At press time, the Biden administration has not broken in any way with Trump’s Venezuela policy, save for easing some sanctions against Maduro, and has not publicly addressed Guaidó’s credibility issues.

Elsewhere in the February survey, asked about their specific ideologies, 58.1 percent of Venezuelans said they preferred “capitalism” to be the model governing Venezuela, a drop from a peak of 72.3 percent supporting capitalism when Meganálisis asked this question in September. “Socialism” came second to capitalism at 11.9 percent, but was not an option in the September poll, which may have skewed support for capitalism, as well. This week’s poll found only 9.6 percent of respondents supported a “social democrat” model, a form of light socialism prominently represented by Guaidó.

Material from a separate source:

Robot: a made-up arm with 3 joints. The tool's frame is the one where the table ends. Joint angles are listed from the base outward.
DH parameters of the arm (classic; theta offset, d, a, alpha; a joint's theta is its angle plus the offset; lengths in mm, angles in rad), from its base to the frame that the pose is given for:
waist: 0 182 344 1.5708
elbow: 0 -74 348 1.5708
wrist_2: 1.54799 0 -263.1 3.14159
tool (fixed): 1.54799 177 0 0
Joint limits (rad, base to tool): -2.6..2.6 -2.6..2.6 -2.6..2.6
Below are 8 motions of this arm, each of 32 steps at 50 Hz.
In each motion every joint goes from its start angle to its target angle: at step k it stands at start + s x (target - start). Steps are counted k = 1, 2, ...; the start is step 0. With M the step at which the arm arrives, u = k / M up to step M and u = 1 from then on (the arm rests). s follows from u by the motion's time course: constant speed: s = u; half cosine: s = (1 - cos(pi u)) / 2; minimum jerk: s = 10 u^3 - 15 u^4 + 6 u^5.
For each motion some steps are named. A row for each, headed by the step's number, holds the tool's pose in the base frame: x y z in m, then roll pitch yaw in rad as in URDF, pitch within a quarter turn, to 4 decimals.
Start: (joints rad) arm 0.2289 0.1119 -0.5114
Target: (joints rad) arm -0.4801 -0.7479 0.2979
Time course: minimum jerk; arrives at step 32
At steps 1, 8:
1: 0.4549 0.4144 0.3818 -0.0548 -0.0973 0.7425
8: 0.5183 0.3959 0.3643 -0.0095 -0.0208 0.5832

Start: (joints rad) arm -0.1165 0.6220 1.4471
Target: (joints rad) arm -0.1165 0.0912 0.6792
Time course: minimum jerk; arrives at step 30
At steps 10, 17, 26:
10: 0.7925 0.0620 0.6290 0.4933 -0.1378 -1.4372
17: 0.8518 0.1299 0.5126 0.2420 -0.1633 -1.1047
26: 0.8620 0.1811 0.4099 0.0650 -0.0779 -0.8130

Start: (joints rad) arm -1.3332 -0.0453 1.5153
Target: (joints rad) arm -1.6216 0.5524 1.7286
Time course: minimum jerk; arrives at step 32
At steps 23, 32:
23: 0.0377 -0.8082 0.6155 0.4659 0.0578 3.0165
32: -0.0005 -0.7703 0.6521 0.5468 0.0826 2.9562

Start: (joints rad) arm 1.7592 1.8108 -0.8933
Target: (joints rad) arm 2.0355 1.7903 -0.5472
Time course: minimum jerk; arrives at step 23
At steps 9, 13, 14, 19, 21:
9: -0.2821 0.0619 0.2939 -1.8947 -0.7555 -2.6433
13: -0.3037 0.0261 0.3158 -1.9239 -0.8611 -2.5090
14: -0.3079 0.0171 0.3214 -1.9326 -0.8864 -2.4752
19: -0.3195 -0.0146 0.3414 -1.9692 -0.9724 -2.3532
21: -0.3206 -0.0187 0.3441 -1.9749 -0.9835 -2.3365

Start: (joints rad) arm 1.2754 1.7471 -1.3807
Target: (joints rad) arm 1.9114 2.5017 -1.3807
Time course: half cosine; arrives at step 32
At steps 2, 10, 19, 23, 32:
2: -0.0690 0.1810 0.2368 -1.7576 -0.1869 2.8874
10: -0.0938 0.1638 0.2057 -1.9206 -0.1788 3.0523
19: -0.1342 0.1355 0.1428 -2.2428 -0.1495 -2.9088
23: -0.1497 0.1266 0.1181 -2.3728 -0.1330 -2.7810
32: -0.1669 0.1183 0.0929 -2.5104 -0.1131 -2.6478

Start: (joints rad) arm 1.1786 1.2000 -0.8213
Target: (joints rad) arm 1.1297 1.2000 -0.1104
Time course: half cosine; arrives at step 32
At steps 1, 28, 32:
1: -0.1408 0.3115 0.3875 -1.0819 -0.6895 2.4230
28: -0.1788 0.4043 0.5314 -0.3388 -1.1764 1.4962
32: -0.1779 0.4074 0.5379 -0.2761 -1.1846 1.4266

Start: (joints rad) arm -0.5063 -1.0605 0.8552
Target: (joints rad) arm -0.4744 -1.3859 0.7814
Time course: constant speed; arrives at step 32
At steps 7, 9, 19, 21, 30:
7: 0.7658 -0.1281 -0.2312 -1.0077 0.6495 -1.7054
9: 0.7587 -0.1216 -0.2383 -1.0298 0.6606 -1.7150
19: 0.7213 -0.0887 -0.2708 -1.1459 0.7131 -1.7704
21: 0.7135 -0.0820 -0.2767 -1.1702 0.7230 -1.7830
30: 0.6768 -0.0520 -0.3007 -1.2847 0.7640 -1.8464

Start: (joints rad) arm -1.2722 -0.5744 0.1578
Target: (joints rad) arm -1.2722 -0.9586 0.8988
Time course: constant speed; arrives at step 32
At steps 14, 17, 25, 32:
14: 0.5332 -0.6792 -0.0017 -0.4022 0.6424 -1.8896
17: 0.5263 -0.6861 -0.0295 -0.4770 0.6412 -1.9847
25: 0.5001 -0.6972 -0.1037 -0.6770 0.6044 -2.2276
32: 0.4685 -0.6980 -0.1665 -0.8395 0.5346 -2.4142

Venezuelans rejected socialism more aggressively when asked exclusively about it. In response to the question, “Do you think that socialism produces misery, ignorance, and backwardness in countries?” 77.4 percent of people said “yes.”

February’s Meganálisis poll also asked Venezuelans about their perception of American attitudes towards their country, finding that most believe American political leaders are uninterested in their current crisis. The survey asked, “How much do you believe that the new U.S. President Joe Biden cares about the problems and crisis lived in Venezuela?” Of total respondents, 74.1 percent answered, “not at all.”

Few appeared more confident that Trump was interested in helping them. Asked to choose who has “shown more interest in Venezuela” between Trump and Biden, 56.8 percent said “neither.” Almost 20 percent of respondents chose Trump, while only 2.2 percent said Biden.